Start the output with the opening line of the listing below and continue, reproducing each line exactly, up to and including the line that contains "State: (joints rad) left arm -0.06".
------------------------------------
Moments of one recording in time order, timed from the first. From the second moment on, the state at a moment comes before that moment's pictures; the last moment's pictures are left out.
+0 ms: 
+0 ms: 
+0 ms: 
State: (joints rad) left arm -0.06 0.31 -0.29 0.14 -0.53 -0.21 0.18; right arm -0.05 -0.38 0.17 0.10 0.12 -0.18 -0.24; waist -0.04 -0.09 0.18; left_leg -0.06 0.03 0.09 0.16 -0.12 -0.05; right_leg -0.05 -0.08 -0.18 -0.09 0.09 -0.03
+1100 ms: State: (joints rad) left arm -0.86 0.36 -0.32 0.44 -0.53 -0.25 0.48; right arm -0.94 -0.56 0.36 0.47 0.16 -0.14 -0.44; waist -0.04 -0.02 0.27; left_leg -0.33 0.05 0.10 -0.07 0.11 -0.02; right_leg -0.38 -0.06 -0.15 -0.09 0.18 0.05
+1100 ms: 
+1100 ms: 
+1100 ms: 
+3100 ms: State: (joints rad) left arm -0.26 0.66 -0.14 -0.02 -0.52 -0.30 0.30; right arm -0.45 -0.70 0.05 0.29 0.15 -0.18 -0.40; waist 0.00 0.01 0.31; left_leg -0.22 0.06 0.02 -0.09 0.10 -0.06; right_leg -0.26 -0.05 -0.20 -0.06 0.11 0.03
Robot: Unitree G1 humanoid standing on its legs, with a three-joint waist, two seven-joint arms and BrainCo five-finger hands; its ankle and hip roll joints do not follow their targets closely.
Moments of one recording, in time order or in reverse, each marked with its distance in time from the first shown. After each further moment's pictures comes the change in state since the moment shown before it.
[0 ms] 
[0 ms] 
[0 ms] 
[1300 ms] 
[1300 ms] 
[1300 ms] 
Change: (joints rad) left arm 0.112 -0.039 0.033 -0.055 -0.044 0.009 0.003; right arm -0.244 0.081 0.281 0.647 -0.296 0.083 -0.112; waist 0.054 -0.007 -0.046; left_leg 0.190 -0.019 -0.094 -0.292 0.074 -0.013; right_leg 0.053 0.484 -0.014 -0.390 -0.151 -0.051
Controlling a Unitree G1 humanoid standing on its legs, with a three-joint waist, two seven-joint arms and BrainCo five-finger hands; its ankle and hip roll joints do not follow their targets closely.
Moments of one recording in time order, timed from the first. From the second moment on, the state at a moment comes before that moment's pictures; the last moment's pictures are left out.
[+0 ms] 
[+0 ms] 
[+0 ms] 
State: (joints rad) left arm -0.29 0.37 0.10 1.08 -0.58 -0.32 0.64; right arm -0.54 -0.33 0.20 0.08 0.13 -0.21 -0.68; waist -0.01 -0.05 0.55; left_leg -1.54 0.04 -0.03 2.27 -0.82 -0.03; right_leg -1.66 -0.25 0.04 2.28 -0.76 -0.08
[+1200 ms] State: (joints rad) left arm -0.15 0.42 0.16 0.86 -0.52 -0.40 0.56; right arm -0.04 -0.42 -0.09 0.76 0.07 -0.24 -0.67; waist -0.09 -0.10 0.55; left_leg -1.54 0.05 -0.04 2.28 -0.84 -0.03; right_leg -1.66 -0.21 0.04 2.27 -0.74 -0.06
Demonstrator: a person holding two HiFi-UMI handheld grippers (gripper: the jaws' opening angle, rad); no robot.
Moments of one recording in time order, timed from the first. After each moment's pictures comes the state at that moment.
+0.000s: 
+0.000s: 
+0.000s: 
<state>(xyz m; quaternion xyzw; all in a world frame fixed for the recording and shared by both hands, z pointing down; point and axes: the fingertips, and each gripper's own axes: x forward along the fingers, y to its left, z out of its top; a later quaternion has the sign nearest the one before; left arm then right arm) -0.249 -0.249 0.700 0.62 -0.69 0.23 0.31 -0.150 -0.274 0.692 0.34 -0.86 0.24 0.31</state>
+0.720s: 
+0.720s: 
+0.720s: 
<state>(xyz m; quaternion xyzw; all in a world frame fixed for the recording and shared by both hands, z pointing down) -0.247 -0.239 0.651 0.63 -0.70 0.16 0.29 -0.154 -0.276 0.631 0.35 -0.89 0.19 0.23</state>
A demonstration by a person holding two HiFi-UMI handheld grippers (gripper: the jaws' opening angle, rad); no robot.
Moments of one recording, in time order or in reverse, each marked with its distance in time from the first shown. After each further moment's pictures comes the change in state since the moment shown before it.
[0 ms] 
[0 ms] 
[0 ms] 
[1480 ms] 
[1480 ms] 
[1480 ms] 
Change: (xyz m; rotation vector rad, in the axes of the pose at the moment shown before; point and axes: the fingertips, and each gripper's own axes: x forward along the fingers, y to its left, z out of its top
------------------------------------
(SOLUTION TO THIS EXERCISE):
Moments of one recording in time order, timed from the first. From the second moment on, the state at a moment comes before that moment's pictures; the last moment's pictures are left out.
+0 ms: 
+0 ms: 
+0 ms: 
State: (joints rad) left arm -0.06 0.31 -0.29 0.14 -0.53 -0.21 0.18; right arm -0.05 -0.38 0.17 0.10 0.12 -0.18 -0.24; waist -0.04 -0.09 0.18; left_leg -0.06 0.03 0.09 0.16 -0.12 -0.05; right_leg -0.05 -0.08 -0.18 -0.09 0.09 -0.03

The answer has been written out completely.